For each month of the quarter, Horvitz-Thompson estimates are obtained by summing weighted e-commerce sales (either reported or imputed). Benchmarked monthly estimates are computed by multiplying each Horvitz-Thompson estimate by the carry-forward factor calculated during the most recent benchmarking. For more information on the benchmark process, click here. For companies with separate store and e-commerce components, the e-commerce components are tabbed in MRTS under NAICS 4541. To get the sales and e-commerce estimates in the experimental quarterly e-commerce table, first subtotal Horvitz-Thompson estimates are obtained by summing weighted sales and e-commerce sales within 4541 by the primary kind-of-business of the company. To ensure the overall total retail estimates are consistent with MRTS, these kind-of-business subtotals are raked to the benchmarked monthly estimate for NAICS 4541 from MRTS. This is done by calculating the proportion of each kind of business to the Horvitz-Thompson estimate of NAICS 4541, then applying each of these proportions to the benchmarked monthly estimate for NAICS 4541 to get the corresponding benchmarked monthly estimate for that kind of business subtotal. Finally, these kind-of-business nonstore subtotals are added to the MRTS estimate for that kind of business to get a total store and nonstore estimate. Estimates for the quarter are obtained by summing the monthly benchmarked estimates.The estimate for the most recent quarter is a preliminary estimate. Therefore, the estimate is subject to revision. Data users who create their own estimates using data from this report should cite the Census Bureau as the source of the input data only.

Adjusted Estimates

This report publishes estimates that have been adjusted for seasonal variation and holiday and trading-day differences, but not for price changes. We use quarterly e-commerce sales estimates for 4th quarter 1999 to the current quarter as input to the X-13ARIMA-SEATS program, using the X-11 filter-based adjustment procedure, to derive the adjusted quarterly e-commerce estimates. We derive quarterly adjusted sales estimates by summing the adjusted monthly sales estimates for each respective quarter from the Monthly Retail Trade Survey.

Reliability of Estimates

Because the estimates in this report are based on a sample survey, they may contain sampling error and nonsampling error.

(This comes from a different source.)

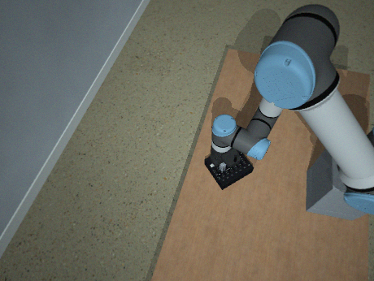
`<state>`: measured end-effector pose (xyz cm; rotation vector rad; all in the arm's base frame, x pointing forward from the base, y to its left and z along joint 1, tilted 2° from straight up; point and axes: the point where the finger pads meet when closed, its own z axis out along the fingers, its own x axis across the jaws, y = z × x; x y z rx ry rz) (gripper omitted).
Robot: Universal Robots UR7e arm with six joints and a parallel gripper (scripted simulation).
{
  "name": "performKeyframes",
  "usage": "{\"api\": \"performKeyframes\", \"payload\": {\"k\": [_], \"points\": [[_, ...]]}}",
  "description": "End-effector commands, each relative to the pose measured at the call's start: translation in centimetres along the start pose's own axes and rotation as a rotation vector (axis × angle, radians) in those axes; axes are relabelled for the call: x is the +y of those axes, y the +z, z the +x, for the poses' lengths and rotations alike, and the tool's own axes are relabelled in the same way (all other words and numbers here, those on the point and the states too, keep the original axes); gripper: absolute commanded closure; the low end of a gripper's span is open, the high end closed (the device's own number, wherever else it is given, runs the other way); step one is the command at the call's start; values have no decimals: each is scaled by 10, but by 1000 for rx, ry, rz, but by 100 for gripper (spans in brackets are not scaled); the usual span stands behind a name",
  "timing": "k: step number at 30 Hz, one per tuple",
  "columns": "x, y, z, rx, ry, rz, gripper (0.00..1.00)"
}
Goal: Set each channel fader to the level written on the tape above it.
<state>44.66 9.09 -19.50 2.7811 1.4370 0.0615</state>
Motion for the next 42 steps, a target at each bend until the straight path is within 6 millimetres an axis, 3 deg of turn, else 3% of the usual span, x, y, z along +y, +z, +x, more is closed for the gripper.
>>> {"api": "performKeyframes", "payload": {"k": [1,20,34,42], "points": [[-1,0,0,1,0,-1,100],[-5,-2,0,1,0,-1,100],[-5,-36,0,1,0,-1,100],[-5,-40,0,1,0,-1,100]]}}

Sampling error is the difference between the estimate and the result that would be obtained from a complete enumeration of the population conducted under the same survey conditions. This error occurs because only a subset of the entire population is measured in a sample survey. Standard errors and coefficients of variation, as given in Table 2 of the report, are estimated measures of sampling variation.

The margin of error gives a range about the estimate which is a 90 percent confidence interval. If, for example, the estimated percent change is -11.4% and its estimated standard error is 1.2%, then the margin of error is 1.753 x 1.2% or 2.1%, and the 90 percent confidence interval is -13.5% to -9.3%. Confidence intervals are computed based on the particular sample selected and canvassed. If one repeats the process of drawing all possible samples and forming all corresponding confidence intervals, approximately 90 percent of these individual confidence intervals would contain the estimate computed from a complete enumeration of all units on the sampling frame. If the confidence interval contains 0%, then one does not have sufficient evidence to conclude that at the 90 percent confidence level that the estimated change is different from zero.

Nonsampling error encompasses all other factors that contribute to the total error of a sample survey estimate. This type of error can occur because of nonresponse, insufficient coverage of the universe of retail businesses with e-commerce sales, mistakes in the recording and coding of data, and other errors of collection, response, coverage, or processing. Although not directly measured, precautionary steps are taken to minimize the effects of nonsampling error.